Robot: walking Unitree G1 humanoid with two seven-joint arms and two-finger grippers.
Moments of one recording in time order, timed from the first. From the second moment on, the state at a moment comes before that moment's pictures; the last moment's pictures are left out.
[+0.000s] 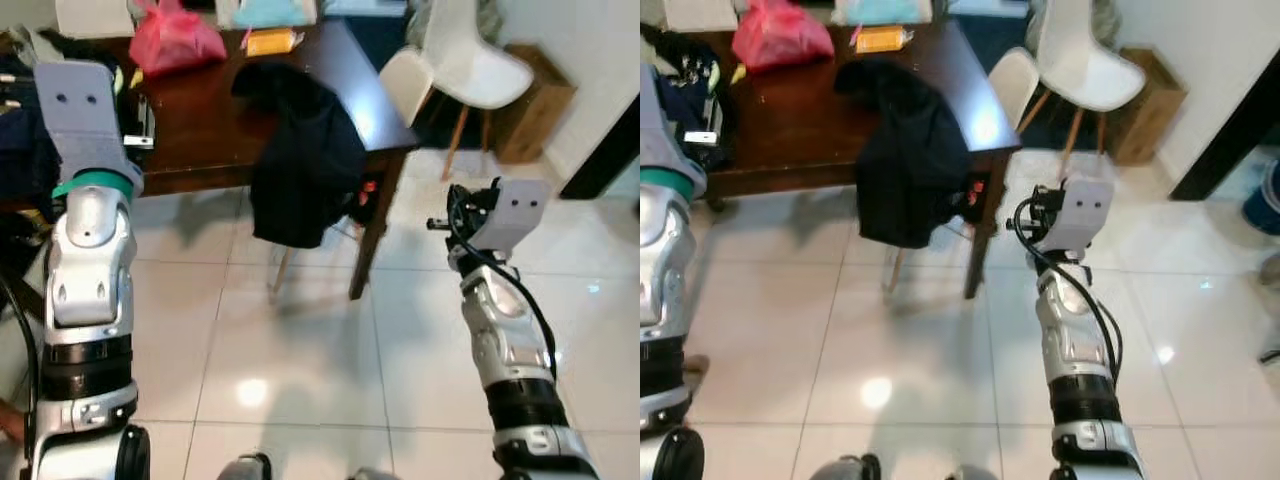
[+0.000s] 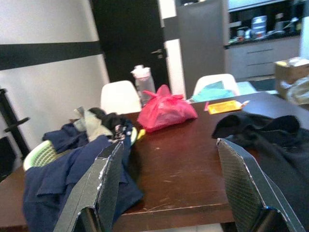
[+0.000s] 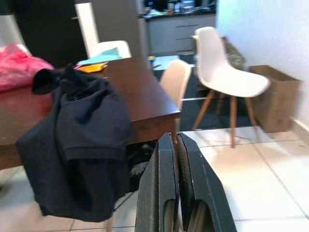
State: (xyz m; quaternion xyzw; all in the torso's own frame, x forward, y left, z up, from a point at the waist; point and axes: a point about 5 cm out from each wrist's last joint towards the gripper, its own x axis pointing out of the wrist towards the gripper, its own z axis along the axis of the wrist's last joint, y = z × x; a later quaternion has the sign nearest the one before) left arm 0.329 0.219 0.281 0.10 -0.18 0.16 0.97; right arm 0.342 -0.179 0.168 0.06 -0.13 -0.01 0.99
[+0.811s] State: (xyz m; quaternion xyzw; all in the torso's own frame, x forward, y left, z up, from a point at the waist) left arm 0.334 0.207 0.280 0.11 -0.16 0.14 0.97; right arm 0.341 -0.178 0.174 0.05 -0.14 0.01 0.99
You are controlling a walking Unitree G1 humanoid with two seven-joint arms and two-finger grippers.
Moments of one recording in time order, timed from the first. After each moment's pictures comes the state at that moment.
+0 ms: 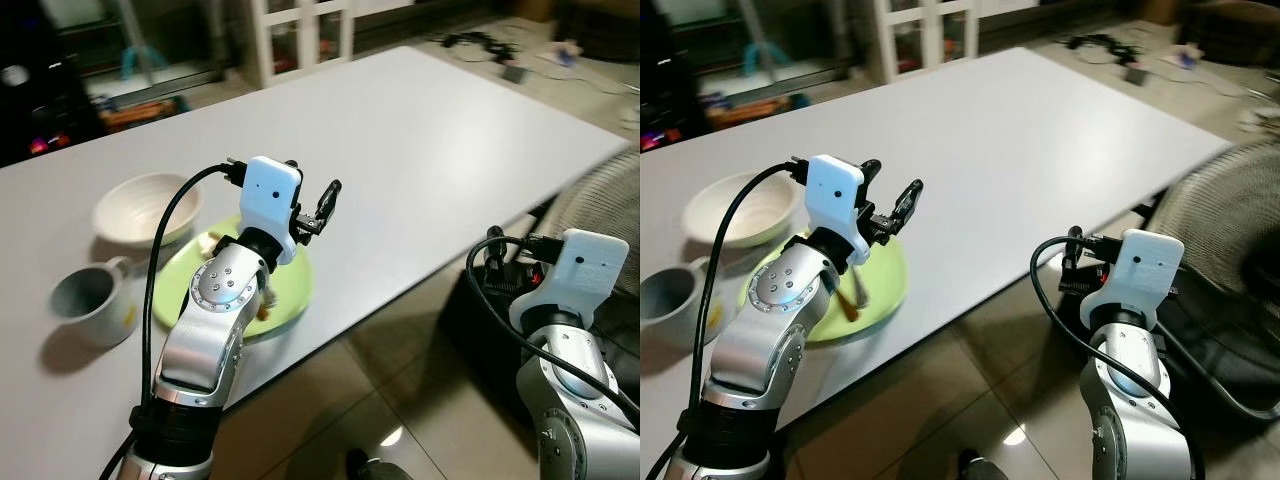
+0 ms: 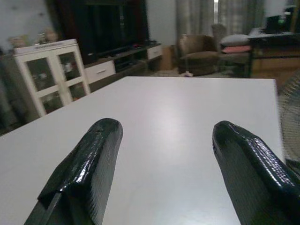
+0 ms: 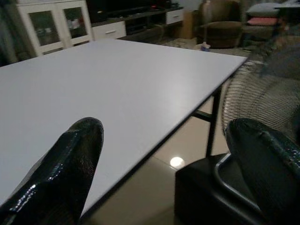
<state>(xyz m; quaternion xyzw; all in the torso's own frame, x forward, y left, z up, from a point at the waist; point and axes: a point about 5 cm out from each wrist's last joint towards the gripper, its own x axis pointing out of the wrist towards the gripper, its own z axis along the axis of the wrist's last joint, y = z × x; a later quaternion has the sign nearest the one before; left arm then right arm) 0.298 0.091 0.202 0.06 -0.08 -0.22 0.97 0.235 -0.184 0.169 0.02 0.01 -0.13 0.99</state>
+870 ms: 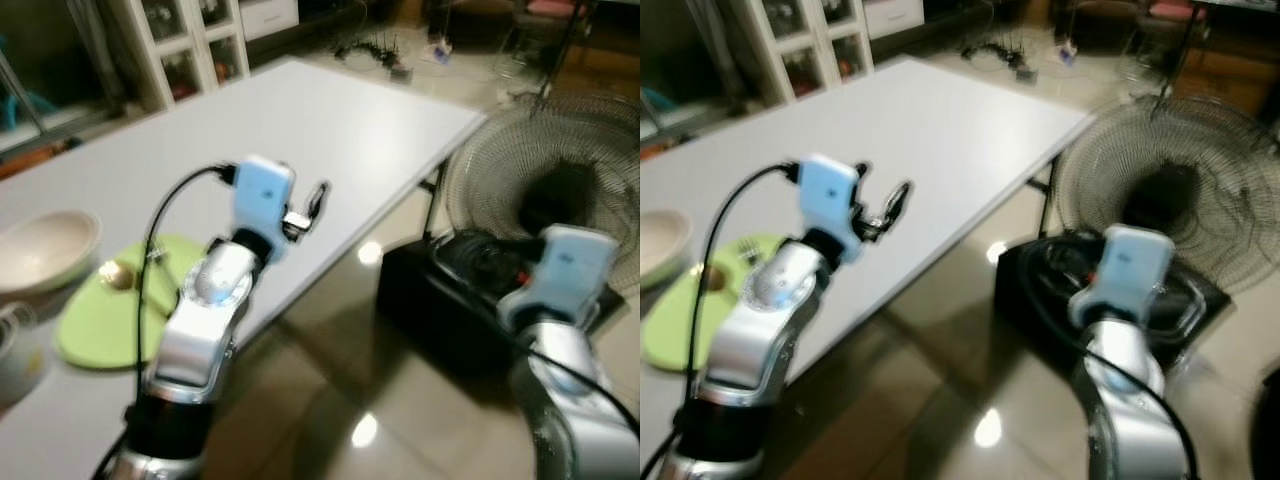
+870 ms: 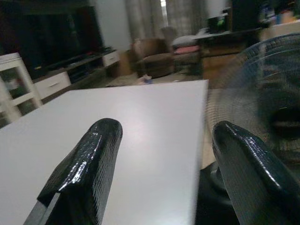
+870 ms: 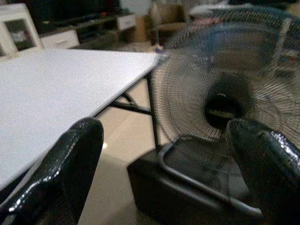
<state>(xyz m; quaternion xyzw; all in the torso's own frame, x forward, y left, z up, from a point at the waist) 0.304 0.101 0.196 0.06 -0.07 -0.19 0.98 0.236 -0.178 0.168 0.01 0.02 -0.11 0.99</state>
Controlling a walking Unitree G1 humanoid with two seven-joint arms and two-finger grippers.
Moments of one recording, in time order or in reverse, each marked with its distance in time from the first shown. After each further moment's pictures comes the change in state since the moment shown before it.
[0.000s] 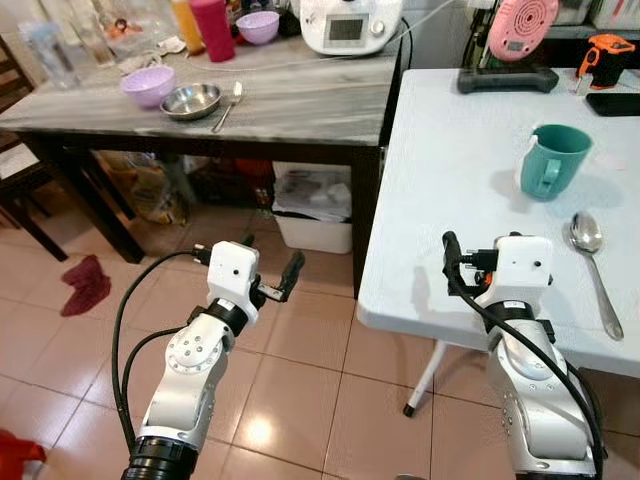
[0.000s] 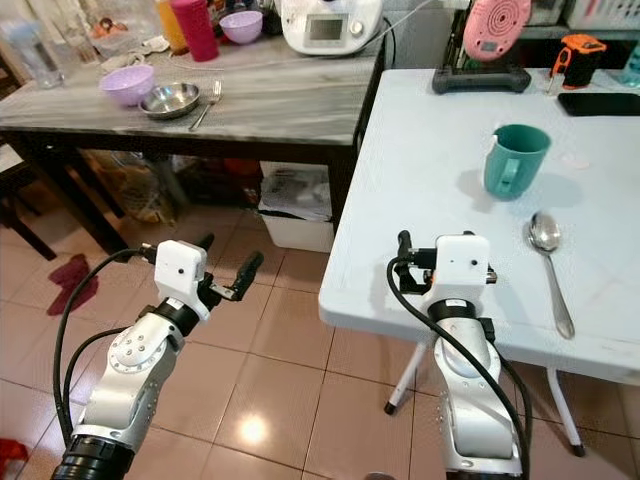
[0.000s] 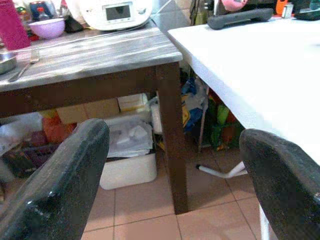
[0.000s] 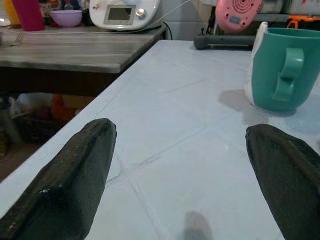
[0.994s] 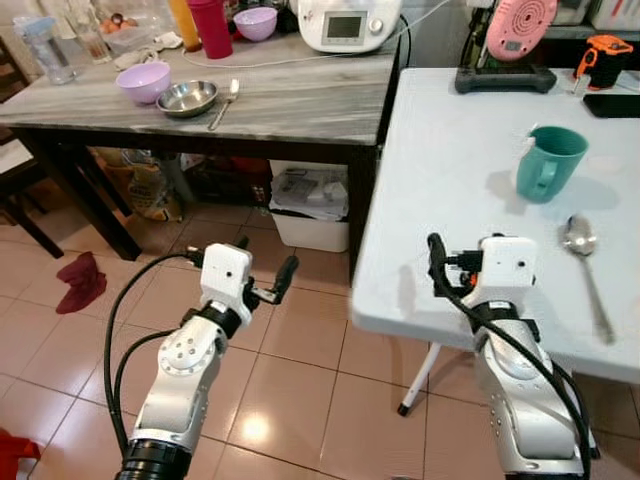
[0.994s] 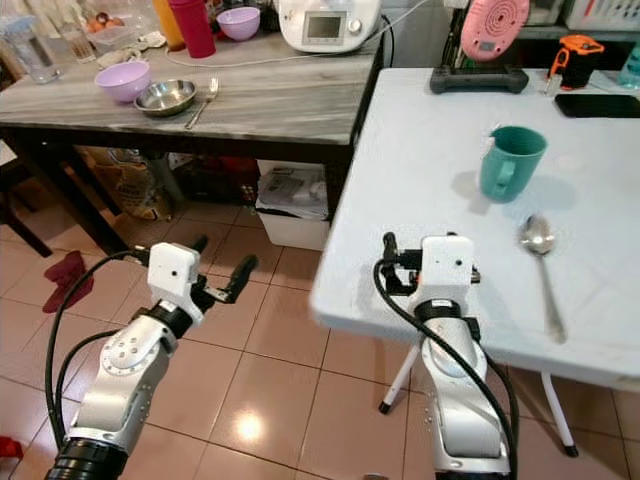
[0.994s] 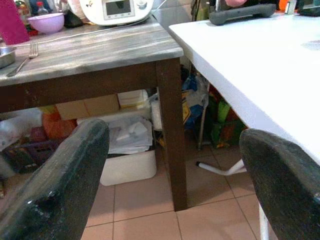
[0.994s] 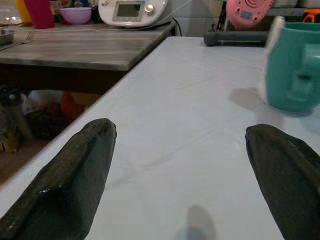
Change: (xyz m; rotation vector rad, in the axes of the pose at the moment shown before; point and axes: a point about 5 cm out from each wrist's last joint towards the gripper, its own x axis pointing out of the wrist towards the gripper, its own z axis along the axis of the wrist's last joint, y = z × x) left arm -0.003 0.002 -0.002 -0.004 0.007 -0.008; right arm 0.000 0.005 0.000 0.000 0.009 0.019
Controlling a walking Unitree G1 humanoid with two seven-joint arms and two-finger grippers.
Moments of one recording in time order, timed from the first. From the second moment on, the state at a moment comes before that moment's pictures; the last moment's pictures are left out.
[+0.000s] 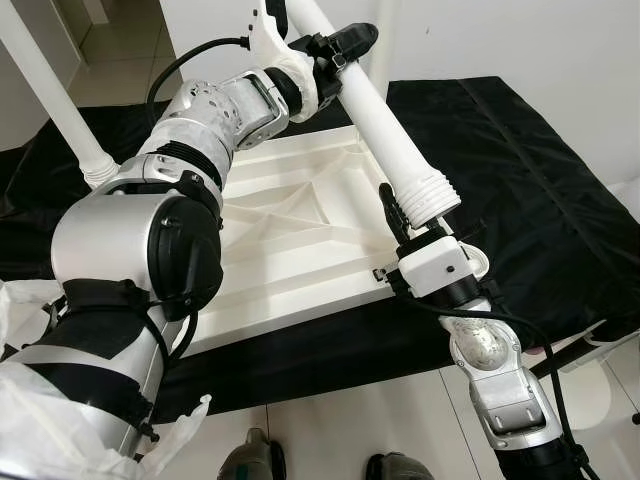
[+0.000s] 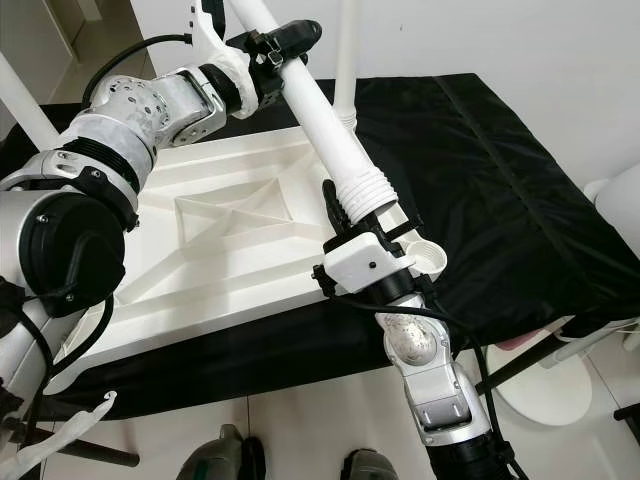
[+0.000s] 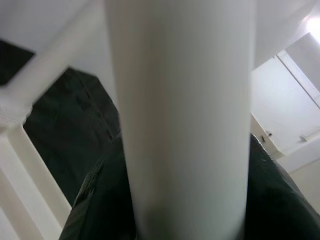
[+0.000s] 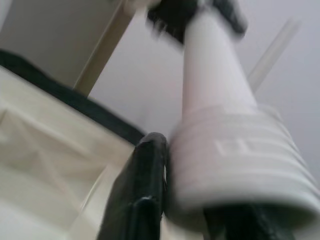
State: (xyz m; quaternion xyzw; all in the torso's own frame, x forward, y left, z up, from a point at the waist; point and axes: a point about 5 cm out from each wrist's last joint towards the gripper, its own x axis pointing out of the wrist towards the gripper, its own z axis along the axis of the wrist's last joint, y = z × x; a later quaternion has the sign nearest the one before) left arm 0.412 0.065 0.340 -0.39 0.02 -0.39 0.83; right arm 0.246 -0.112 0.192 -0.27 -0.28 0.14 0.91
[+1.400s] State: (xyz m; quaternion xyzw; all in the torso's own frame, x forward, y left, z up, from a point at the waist) left arm 0.414 0.068 0.327 -0.15 -0.16 -0.31 0.93; right arm 0.261 -0.159 0.217 -0.05 -0.21 -0.07 0.97
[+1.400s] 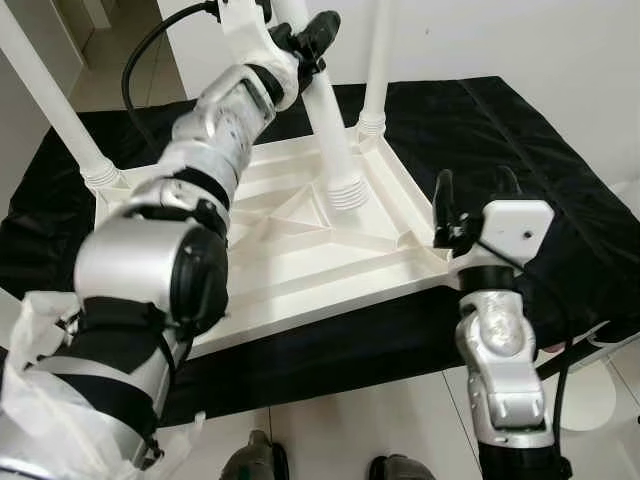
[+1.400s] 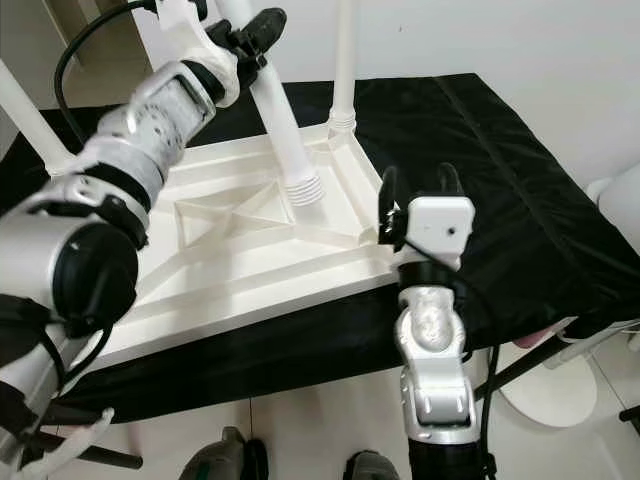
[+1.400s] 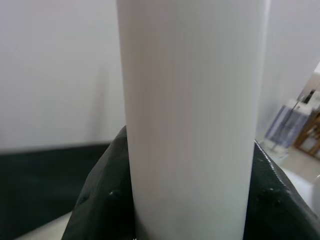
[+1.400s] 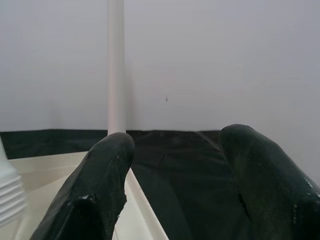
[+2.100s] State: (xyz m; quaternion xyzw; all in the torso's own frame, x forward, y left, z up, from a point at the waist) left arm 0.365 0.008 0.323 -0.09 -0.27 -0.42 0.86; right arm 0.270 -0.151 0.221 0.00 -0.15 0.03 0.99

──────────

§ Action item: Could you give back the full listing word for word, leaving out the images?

§ Task output:
Robot: walking Unitree G1 humanoid with two seven-joint arms and two-finger grippers.
Moments of one recording in time order, timed from the first. From the second moment on, the state at a moment comes before that moment's pictures; the last moment's pictures are left out.
[+0.000s] 
[+0.000s] 
[+0.000s] 
State: (xyz m; quaternion xyzw; all in the torso's own frame, x forward, y left, z up, from a point at the waist; point and axes: a point about 5 cm out from each wrist's last joint towards the gripper, its own x axis pointing out of the wrist towards the gripper, its own z axis along the axis of the wrist's last joint, y = z × x; a later quaternion has the sign nearest the one before) left arm 0.329 0.219 0.281 0.10 -0.18 0.16 0.97; right arm 0.342 -0.179 0.168 0.06 -0.13 -0.01 0.99
[+0.811s] State: (xyz m; quaternion xyzw; all in the torso's own frame, x forward, y left, z up, from a point at the waist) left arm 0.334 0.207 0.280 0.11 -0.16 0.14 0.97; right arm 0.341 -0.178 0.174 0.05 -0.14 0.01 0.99
You are controlling a walking Unitree G1 humanoid with two seven-joint arms and two-finger grippers.
Moments of one recording in time order, timed from the first. After each moment's pictures comes the state at that moment.
+0 ms: 
+0 ms: 
+0 ms: 
<state>(xyz m; quaternion xyzw; all in the torso's own frame, x forward, y left, z up, from a point at the waist; point and axes: a point about 5 cm out from each wrist's last joint towards the gripper, its own x axis pointing out of the wrist towards the gripper, its own z axis along the axis of the wrist's last joint, y = z × x; a later quaternion has the sign nearest the one before; left arm then right arm) 0.298 0.091 0.202 0.06 -0.08 -0.22 0.97 0.235 -0.184 0.169 0.02 0.01 -0.13 0.99</state>
+870 ms: 
+870 ms: 
+870 ms: 
<state>(xyz m; quaternion xyzw; all in the torso's own frame, x forward, y left, z up, from a point at the waist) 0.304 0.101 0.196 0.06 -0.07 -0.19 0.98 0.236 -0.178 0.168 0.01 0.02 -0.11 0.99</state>
Controlling a walking Unitree G1 humanoid with two seven-joint arms and two-finger grippers.
Moments of one recording, in time order or in reverse, each marked with its distance in time from the first shown. After each further moment's pictures comes the change in state since the moment shown before it.
[0.000s] 
[0.000s] 
[0.000s] 
[0.000s] 
[0.994s] 
[0.994s] 
[0.994s] 
[0.994s] 
Change: (xyz m; rotation vector rad, in the axes of the pose at the moment shown before; point and axes: a point about 5 cm out from each wrist's last joint towards the gripper, its own x axis pointing out of the wrist towards the gripper, its own z axis along the axis of the wrist's last joint, y = z × x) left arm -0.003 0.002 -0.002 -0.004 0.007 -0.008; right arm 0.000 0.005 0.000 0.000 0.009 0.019
Controlling a walking Unitree G1 humanoid with two seven-joint arms and two-finger grippers.
Moments of one recording in time order, timed from the first. From the second moment on, the state at a moment comes before that moment's pictures; the last moment's pictures are left out.
[+0.000s] 
[+0.000s] 
[+0.000s] 
[+0.000s] 
State: (xyz m; quaternion xyzw; all in the torso's own frame, x forward, y left, z up, from a point at the waist; point and axes: a point about 5 cm out from each wrist's last joint towards the gripper, its own x axis pointing out of the wrist towards the gripper, its own z axis along the axis of the wrist's last joint, y = z × x; a later quaternion has the sign nearest the one before) left arm 0.412 0.065 0.340 -0.39 0.02 -0.39 0.83; right arm 0.246 -0.112 0.192 -0.27 -0.28 0.14 0.91
[+1.400s] State: (xyz m; quaternion xyzw; all in the torso's own frame, x forward, y left, z up, from a point at the waist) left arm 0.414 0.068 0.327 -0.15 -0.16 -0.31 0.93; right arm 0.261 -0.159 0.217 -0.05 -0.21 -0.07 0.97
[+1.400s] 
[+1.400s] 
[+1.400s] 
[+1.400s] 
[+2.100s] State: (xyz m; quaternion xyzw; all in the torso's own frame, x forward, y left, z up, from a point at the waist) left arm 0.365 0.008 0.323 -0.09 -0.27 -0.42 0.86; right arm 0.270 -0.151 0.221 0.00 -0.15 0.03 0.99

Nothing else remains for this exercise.